Global Smooth Solutions to a Thermoelastic Cauchy Problem in Phase Transitions

TL;DR

This paper proves the global existence and uniqueness of smooth solutions for a thermoelastic phase transition model combining viscoelasticity, heat transfer, and phase change effects.

Contribution

It extends the isothermal phase transition model by coupling it with a heat equation and establishes global well-posedness results for the resulting thermoelastic system.

Findings

Global existence and uniqueness of classical solutions are proven.

Temperature perturbations decay algebraically under certain conditions.
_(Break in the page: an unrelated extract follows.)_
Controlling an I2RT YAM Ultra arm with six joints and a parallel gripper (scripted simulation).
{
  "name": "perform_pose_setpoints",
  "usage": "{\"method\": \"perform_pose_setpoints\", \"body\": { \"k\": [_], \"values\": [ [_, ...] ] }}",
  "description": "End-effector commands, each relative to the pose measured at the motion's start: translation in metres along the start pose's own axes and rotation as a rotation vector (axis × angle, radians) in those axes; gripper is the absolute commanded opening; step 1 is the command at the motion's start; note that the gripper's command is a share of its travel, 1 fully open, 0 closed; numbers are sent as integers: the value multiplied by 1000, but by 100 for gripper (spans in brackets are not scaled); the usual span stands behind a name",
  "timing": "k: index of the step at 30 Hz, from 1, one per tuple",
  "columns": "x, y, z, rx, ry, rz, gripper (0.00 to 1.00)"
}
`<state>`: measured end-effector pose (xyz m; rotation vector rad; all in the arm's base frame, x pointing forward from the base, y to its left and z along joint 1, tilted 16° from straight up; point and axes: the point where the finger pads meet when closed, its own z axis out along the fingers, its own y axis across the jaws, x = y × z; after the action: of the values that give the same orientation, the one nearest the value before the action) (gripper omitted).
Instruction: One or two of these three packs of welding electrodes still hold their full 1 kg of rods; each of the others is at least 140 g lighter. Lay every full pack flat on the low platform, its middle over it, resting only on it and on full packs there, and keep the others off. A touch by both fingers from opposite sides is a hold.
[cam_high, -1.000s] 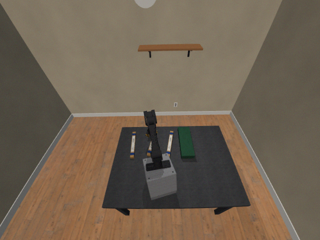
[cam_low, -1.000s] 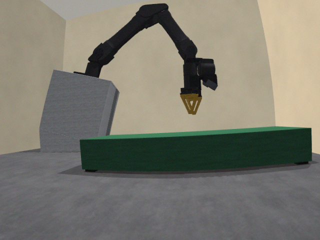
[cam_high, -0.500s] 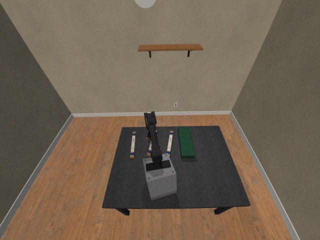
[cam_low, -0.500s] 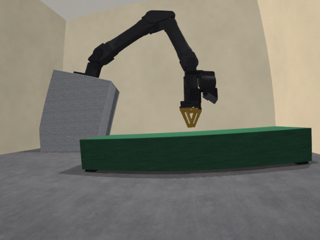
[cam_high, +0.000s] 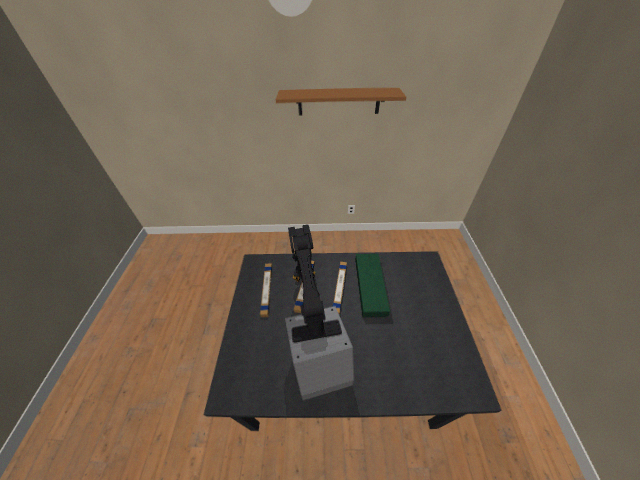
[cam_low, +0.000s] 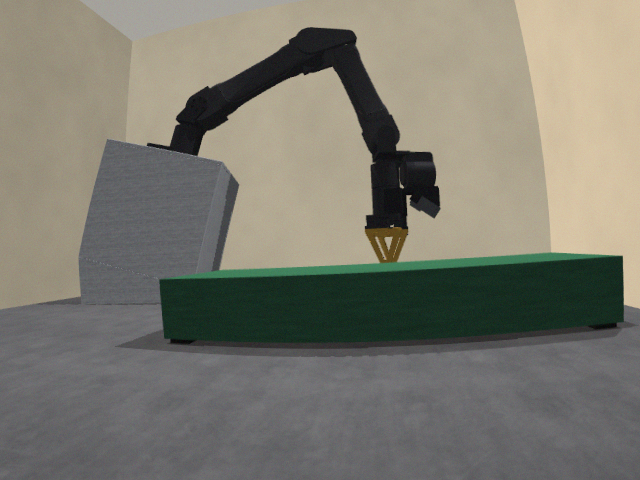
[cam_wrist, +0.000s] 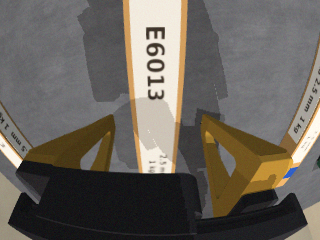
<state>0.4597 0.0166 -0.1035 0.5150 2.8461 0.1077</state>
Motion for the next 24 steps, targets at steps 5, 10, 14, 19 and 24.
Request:
{"method": "perform_pose_setpoints", "body": {
  "k": [5, 10, 14, 19, 24],
  "values": [
    [-18, 14, -7, -19, -59, -8, 74],
    [-19, 15, -8, -20, -62, -8, 74],
    [-20, 12, -8, -19, -63, -1, 74],
    [-15, 9, -6, -14, -52, 0, 74],
    [-7, 5, -4, -7, -36, 1, 74]
  ]
}}
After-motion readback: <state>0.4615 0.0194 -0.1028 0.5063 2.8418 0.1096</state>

The analysis employs traveling-wave decomposition and energy estimates.

Abstract

We study one-dimensional viscoelastic phase transitions modeled by a Ginzburg--Landau energy with a non-convex cubic stress-strain law. Extending the isothermal model, we couple the momentum equation to a heat equation for the temperature field, giving a thermoelastic system with viscous, capillary, and thermal-diffusion terms. We prove global existence and uniqueness of classical smooth solutions for the Cauchy problem, using a traveling-wave decomposition, an exponential transformation of the mechanical perturbation, and coupled energy estimates at successive regularity levels. Under additional integrability and small-data assumptions, the temperature perturbation decays algebraically.